GuideIT
- Company type: Private
- Industry: Information Technology
- Founded: 2013; 12 years ago
- Headquarters: Plano, Texas, United States
- Key people: Ross Perot Jr. (Board Member); Russell Freeman (CEO);
- Services: Information Technology Consulting; Managed IT Services; Cybersecurity;
- Website: https://www.GuideIT.com

= GuideIT =

Information Technology Company

GuideIT is an American information technology services provider founded in 2013, by a group of former Perot Systems and Dell Services employees. Based in Plano, Texas, GuideIT provides information technology services in the industries of health care, banking, insurance and others.
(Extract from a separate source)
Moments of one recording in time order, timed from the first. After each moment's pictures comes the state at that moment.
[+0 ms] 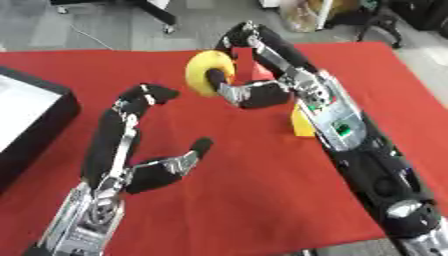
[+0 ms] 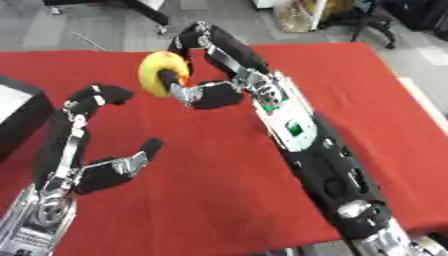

Health care accounts for about half of the company's revenue as of 2018, from services such as implementation of electronic health records systems.

== History ==
Former Perot Systems and Dell Services employees Scott Barnes, Russell Freeman, Jack Evans, John Furniss, and Tim Morris, founded GuideIT in 2013, after Dell acquired Perot Systems in 2009. In 2014, the Perot Group led by Ross Perot Jr. became the largest stakeholder of the company

In 2014, Chuck Lyles became CEO of Guide IT, replacing Scott Barnes, one of the company’s founders who went on to serve as managing director. Lyles had previously been president of the company’s health care solutions division.